→ Your task: Report how many lines of the records below include the word "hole". Give nothing but the number.

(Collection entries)
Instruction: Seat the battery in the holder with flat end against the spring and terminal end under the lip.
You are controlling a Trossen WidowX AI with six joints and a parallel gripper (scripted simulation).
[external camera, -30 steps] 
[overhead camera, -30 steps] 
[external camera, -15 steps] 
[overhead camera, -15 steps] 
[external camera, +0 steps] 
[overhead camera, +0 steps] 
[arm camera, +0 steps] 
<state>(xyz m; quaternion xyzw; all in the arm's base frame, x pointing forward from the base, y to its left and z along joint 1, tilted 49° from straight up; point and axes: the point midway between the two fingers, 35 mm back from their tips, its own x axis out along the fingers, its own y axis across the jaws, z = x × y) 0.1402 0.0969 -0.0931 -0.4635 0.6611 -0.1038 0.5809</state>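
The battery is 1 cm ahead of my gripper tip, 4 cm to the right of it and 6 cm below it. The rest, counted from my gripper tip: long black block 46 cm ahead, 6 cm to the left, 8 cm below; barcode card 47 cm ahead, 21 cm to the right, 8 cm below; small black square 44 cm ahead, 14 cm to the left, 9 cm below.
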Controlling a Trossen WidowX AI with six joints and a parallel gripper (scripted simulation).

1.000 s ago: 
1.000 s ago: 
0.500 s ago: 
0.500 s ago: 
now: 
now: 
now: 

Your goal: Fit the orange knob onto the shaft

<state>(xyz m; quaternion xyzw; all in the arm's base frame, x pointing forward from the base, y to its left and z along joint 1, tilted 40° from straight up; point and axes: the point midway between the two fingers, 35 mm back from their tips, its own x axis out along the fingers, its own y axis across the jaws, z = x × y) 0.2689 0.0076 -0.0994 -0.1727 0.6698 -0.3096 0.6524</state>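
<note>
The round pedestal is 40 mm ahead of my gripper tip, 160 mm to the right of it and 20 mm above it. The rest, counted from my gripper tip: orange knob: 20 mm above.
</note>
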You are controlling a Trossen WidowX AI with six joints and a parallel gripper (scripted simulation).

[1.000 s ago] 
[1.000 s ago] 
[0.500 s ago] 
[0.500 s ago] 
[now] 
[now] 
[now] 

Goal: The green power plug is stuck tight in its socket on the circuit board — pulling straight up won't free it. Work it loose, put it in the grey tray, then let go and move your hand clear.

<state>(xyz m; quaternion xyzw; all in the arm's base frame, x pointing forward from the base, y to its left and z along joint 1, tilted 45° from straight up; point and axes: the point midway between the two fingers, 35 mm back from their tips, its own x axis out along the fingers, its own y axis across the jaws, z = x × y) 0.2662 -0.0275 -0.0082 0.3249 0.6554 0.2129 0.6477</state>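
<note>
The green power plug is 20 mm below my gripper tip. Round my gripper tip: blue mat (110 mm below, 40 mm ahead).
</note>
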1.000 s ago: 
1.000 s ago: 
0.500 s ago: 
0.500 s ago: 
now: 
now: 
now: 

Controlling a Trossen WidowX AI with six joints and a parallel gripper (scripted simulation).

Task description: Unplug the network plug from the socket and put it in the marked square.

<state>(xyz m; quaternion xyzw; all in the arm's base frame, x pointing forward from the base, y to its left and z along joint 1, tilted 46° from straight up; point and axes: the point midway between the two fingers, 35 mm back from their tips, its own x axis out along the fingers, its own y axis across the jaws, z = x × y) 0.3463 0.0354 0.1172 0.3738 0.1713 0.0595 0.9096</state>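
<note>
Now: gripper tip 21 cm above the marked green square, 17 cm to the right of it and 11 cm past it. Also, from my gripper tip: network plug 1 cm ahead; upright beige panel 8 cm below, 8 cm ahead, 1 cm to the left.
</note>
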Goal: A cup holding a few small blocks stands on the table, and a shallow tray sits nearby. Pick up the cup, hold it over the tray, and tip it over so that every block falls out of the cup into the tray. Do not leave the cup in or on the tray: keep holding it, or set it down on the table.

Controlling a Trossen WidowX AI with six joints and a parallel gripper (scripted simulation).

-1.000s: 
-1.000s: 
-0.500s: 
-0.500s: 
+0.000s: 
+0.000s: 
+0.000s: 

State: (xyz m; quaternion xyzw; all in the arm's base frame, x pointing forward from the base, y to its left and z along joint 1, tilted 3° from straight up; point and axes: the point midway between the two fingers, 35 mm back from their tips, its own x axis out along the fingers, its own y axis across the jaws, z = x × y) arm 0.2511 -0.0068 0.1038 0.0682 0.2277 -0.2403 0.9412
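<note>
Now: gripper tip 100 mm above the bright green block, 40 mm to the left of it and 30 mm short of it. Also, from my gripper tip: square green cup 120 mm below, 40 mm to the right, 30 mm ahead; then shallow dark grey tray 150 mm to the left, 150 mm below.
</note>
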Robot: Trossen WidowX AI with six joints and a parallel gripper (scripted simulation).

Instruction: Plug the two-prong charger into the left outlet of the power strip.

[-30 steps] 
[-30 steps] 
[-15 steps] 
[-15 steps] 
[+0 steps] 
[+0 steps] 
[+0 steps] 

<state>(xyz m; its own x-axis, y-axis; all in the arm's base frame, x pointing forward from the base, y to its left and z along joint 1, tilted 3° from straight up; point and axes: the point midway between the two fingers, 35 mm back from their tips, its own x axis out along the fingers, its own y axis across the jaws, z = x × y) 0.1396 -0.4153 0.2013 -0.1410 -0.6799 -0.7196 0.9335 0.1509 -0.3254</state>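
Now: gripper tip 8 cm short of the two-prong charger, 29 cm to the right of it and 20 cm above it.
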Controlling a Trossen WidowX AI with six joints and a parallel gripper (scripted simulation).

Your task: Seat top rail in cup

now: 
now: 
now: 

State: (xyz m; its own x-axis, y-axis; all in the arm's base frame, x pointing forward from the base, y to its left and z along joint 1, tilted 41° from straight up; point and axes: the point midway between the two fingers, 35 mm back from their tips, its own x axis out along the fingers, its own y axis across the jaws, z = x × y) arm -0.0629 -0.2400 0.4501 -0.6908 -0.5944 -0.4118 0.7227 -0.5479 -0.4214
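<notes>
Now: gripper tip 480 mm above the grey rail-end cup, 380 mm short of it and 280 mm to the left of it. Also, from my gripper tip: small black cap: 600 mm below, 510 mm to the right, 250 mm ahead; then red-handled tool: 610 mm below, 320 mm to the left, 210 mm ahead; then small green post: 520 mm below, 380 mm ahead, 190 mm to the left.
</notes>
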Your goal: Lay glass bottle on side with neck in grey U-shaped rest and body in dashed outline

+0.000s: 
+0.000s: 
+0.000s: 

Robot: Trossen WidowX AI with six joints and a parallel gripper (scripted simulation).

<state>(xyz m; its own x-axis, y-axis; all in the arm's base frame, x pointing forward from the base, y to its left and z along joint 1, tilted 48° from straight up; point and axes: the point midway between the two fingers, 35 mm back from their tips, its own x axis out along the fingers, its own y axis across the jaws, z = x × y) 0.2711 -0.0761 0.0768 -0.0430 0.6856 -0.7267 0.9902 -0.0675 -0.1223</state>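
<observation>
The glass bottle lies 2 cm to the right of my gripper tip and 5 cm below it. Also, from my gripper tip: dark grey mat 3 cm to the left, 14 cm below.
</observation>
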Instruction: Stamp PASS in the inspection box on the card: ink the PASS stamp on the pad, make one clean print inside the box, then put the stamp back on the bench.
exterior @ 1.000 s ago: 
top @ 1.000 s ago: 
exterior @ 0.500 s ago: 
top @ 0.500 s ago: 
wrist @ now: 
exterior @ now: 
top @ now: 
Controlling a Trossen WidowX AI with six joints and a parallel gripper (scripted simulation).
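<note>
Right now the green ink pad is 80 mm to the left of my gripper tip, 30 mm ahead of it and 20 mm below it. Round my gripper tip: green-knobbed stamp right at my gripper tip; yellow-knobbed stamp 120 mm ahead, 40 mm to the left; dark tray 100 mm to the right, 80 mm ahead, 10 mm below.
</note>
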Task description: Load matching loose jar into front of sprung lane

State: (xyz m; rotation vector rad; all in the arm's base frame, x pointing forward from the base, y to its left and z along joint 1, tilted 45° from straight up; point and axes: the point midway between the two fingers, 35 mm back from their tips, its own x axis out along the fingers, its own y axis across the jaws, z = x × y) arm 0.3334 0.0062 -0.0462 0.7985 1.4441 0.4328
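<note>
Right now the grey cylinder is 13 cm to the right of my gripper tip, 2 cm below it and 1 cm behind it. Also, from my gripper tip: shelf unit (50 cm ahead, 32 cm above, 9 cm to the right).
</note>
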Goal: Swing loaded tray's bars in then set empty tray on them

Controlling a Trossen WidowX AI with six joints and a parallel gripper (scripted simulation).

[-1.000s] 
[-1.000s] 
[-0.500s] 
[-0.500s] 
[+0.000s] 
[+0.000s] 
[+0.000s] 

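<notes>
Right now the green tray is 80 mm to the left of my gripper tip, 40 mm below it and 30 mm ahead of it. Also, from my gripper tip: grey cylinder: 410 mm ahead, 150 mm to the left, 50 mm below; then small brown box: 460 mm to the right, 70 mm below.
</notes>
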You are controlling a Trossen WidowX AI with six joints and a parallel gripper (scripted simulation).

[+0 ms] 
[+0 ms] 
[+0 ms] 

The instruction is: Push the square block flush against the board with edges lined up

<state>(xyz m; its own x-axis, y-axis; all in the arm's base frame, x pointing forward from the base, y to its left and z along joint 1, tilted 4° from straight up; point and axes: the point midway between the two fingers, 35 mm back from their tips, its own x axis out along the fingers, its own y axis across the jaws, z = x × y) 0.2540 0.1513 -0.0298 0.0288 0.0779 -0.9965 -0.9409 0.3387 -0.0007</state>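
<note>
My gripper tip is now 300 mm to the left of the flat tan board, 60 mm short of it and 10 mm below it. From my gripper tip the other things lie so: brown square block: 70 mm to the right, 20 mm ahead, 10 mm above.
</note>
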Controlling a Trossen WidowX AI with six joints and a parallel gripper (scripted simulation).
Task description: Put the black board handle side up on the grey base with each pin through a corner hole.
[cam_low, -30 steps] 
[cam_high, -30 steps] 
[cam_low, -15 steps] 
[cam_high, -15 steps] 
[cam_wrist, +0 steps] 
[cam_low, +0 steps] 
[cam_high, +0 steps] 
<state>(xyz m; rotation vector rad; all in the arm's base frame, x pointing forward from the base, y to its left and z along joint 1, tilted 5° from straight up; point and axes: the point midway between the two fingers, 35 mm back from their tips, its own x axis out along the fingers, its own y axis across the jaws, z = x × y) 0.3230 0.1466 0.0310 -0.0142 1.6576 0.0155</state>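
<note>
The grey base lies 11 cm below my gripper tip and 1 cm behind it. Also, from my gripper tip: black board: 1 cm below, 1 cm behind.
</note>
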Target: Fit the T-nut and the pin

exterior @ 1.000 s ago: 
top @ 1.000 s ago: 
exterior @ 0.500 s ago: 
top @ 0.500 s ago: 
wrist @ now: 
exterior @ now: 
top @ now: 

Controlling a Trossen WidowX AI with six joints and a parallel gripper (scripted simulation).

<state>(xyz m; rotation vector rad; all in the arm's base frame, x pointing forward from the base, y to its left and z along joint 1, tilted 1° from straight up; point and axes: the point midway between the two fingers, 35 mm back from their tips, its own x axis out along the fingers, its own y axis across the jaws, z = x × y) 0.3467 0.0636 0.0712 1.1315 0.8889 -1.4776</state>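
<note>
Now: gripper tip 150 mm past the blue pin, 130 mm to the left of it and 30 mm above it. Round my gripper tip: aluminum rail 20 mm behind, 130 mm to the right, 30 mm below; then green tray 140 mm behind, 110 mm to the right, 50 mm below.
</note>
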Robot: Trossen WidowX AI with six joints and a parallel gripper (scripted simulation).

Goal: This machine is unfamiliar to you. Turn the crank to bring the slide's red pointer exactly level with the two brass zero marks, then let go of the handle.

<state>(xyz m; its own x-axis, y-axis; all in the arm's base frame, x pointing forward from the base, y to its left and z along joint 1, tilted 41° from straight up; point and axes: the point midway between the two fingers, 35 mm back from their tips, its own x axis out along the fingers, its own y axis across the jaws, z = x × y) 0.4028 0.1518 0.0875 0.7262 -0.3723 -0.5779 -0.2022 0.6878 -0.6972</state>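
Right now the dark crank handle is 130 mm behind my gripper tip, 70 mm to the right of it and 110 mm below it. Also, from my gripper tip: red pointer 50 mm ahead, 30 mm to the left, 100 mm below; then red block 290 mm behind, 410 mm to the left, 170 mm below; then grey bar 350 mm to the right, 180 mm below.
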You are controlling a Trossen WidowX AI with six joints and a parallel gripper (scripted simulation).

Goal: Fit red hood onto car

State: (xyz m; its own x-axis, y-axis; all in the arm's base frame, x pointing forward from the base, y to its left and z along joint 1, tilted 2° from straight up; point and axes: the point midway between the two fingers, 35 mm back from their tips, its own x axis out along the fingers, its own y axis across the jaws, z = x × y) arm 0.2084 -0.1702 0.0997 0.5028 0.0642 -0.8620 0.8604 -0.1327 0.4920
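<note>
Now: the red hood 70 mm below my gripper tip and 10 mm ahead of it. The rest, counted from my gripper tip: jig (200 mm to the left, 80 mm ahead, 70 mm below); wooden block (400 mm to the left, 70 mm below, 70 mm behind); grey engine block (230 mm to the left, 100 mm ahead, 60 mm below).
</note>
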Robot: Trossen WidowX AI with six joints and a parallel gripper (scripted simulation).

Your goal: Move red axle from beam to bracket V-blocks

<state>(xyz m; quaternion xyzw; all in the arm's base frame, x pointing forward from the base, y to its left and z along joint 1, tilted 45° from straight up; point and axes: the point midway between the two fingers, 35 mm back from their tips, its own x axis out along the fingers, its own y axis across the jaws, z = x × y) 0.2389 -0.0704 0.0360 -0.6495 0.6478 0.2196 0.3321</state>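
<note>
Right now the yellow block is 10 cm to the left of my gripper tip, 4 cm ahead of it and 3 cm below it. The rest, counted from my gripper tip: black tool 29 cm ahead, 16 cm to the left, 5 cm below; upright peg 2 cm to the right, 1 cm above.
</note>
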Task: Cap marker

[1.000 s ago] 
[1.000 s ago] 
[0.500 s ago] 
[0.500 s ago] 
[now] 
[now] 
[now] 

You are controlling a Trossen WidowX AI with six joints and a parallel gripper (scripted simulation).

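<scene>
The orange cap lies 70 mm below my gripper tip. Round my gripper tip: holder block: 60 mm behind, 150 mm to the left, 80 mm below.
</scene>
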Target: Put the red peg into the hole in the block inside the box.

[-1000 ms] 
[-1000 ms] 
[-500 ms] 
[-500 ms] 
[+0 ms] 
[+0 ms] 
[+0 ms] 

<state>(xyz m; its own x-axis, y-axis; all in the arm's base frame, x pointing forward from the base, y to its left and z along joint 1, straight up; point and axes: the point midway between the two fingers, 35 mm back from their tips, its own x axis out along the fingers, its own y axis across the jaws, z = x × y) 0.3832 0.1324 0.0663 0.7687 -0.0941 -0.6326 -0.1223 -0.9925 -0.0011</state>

→ Completed task: 2